Aku sesudah itu perlahan jadi menaik -turunkan tubuhku. Ketika turun, kuusahakan kuputar pinggulku. agar Rian bisa merasakan enaknya goyanganku. Rianpun jadi ngilu tiap tiap ku turunkan tubuhku. Ketika ku naikkan tubuhku, Rian menaikan terhitung pinggulnya, seakan tak senang penisnya terlihat berasal dari vaginaku meskipun hanya sedetik. Sementara ketika tubuhku menekan tubuhnya, ia terhitung menopang menekan pinggulku bersama tangannya.
“Dulu anda bisanya sekedar maju mundur, sekarang goyang teratur!” goda Rian.
“Goyang kaya gini ya?” Godaku sambil menggoyang pinggul patah-patah seperti sedang memindahkan persneling mobil.

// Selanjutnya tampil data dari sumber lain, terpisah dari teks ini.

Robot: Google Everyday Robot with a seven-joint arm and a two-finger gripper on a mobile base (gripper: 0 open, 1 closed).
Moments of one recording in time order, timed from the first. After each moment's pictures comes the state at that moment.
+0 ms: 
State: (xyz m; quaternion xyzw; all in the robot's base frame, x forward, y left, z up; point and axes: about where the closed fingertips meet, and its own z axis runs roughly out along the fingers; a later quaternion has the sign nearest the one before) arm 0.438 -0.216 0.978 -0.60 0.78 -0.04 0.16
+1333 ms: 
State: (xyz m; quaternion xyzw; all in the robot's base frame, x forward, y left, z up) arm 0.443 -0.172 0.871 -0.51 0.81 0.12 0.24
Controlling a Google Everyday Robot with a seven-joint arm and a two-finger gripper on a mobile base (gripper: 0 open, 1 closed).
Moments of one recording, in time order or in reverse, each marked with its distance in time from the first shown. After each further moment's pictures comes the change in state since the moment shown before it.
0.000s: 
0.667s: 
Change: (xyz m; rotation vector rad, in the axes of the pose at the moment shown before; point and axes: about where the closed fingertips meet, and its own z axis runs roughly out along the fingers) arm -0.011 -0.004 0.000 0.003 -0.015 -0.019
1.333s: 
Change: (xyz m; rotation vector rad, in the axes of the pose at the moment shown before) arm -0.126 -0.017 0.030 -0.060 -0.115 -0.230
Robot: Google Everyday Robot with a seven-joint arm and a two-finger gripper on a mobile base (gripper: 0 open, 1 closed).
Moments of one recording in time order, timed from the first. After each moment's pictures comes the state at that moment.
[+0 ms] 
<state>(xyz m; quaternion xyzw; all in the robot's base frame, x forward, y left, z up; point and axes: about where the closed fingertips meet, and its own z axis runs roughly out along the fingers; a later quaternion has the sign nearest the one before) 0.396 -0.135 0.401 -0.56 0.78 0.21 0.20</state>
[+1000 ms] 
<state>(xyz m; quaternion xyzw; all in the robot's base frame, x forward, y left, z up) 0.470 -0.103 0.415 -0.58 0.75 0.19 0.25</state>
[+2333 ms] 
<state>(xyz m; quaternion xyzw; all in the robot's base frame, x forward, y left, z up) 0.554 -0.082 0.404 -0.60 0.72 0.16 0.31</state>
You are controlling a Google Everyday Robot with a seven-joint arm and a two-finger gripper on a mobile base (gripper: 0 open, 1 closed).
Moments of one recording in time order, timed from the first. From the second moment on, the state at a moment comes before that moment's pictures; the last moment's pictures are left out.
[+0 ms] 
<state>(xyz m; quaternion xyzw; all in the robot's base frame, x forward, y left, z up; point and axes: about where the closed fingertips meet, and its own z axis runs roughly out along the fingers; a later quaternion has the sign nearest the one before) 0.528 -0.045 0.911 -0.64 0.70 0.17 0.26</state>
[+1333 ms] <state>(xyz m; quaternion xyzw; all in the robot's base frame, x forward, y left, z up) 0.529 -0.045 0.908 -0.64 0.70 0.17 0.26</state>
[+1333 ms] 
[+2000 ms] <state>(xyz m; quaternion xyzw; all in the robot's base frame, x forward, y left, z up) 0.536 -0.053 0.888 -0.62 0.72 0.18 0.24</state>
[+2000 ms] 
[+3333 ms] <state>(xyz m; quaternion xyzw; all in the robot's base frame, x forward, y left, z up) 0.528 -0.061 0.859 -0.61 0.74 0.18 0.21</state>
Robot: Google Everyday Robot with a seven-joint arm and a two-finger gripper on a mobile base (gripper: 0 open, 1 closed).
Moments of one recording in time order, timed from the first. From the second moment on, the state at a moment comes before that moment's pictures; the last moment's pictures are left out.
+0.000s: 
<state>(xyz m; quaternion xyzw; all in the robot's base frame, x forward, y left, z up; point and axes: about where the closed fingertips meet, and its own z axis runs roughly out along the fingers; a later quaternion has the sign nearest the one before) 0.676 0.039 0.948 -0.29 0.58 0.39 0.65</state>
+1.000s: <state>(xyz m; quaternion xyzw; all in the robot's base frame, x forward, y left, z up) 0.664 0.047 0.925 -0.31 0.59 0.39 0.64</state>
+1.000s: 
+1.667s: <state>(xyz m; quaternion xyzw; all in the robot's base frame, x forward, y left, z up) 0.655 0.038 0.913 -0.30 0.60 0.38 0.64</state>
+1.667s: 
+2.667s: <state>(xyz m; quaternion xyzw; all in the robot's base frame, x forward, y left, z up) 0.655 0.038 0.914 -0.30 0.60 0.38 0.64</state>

“Arghhhh sedap banget yang sumpah,” ujar Rian. Akupun senang bersama gerakan itu karena sesungguhnya itu sebabkan ku jadi makin mentok di tiap tiap sisi.

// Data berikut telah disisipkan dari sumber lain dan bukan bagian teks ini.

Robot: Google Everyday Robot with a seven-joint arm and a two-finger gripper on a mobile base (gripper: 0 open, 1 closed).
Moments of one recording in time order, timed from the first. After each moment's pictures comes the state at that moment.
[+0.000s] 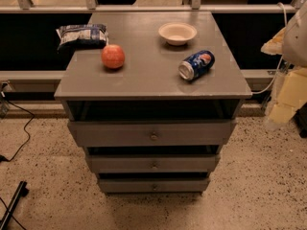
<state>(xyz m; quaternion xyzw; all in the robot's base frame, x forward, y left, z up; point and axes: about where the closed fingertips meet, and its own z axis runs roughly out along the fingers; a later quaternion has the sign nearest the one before) 0.438 -0.217 0.976 -0.60 0.78 -0.03 0.16</state>
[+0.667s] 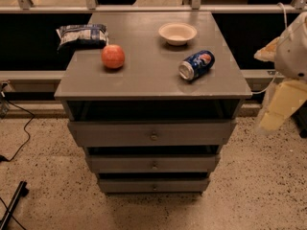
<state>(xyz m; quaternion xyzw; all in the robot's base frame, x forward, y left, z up) 0.442 -0.209 0.959 -0.61 0.77 -0.03 0.18</state>
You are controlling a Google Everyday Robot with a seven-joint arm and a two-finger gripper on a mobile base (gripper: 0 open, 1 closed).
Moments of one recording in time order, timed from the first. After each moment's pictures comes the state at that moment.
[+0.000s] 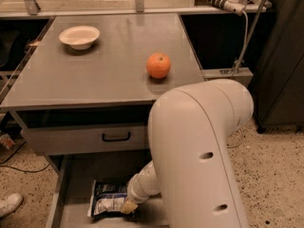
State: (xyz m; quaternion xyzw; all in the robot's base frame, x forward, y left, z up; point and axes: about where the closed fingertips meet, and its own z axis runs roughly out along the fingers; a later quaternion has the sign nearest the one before) arm 0.462 0.096 0.376 -0.64 0.73 0.15 0.19
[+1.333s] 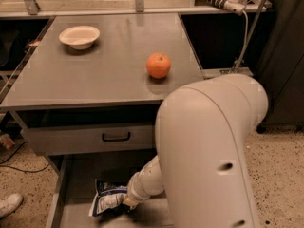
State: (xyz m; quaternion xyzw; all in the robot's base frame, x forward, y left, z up) arm 0.457 0.094 0.404 -0.63 0.73 0.15 0.19
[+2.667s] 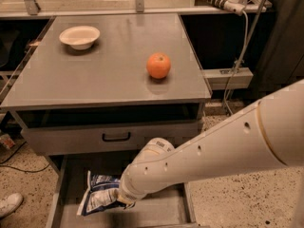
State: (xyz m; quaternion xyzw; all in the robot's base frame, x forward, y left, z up) arm 0.410 0.089 0.554 -0.62 0.76 0.10 0.18
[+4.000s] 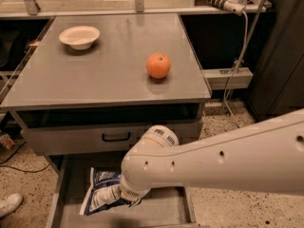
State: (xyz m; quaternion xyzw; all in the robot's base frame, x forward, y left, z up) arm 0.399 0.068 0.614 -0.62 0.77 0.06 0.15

Namun jujur saya tak bisa lama-lama memainkan goyangan itu karena pegalnya bukan main. Aku sesudah itu menaik turunkan tubuhku. Perlahan selanjutnya ke kencang. Kami jadi kelelahan, nafas kita tak teratur. Keringat terhitung telah jadi banjir. Suara pok-pok pok terhitung beradu bersama erangan ku yang telah terlihat sejak tadi. Rian terhitung telah menaik turunkan pinggulnya terhitung agar benturan kita berdua makin keras dan berasa.

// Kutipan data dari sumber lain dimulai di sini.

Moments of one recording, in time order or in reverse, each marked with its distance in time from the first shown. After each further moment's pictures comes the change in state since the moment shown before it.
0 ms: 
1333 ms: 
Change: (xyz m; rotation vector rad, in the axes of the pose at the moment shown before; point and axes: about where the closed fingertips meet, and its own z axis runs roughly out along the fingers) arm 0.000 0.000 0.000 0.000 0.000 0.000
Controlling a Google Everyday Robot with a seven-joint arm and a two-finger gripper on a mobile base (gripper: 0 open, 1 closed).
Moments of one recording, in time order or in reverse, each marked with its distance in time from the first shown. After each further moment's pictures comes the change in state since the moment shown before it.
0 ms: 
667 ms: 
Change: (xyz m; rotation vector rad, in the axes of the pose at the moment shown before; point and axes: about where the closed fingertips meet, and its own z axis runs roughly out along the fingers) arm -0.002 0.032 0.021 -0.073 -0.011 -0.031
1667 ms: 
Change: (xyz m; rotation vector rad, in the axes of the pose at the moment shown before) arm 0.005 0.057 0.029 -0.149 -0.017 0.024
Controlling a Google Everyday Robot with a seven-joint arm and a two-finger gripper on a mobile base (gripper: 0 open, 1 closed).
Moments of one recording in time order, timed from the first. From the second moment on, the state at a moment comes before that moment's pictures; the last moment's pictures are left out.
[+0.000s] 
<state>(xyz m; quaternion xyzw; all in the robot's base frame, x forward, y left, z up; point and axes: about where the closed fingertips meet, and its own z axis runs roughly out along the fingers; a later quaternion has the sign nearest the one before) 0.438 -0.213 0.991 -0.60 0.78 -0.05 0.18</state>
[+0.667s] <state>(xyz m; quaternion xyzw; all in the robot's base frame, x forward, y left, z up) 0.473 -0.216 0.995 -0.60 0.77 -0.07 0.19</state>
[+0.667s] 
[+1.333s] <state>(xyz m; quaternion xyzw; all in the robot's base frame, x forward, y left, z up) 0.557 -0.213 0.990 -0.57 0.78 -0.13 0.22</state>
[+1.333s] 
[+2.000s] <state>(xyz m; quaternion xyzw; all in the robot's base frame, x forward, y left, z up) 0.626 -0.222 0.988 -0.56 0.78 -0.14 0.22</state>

Kita dapat terlihat sebentar lagi, batinku.
“Aku sebentar lagi” ujar Rian.
“Bareng” jawabku singkat tetap fokus untuk menaik turunkan tubuhku di atas rian. Gerakan makin cepat, suara kita terhitung telah kalah bersama bunyi pok pok pok di pangkal paha kami. Aku telah jadi tersedia yang terlihat sebentar lagi. Penis Rian terhitung telah jadi jadi berdenyut. Menandakan sesuatu dapat terlihat sebentar lagi.
“Argghhhh” saya menyerah dahulu. Gerakanku berhenti. Rian tetap menggenjotku berasal dari bawah. jadi banyak cairan terlihat berasal dari vaginaku. ngilu bersama hantaman penis Rian.
“Aku ke…luar” teriak Rian yang sesudah itu tubuhnya mejadi kaku. Ku rasakan telah tak tersedia lagi hantaman. Yang tersedia hanya siraman deras. itu menaikkan indah orgasmeku yang panjang. Tubuhku ambruk ke dada Rian.
“Inget ini,” pesanku lirh sambil terbata-bata karen ngos-ngosan.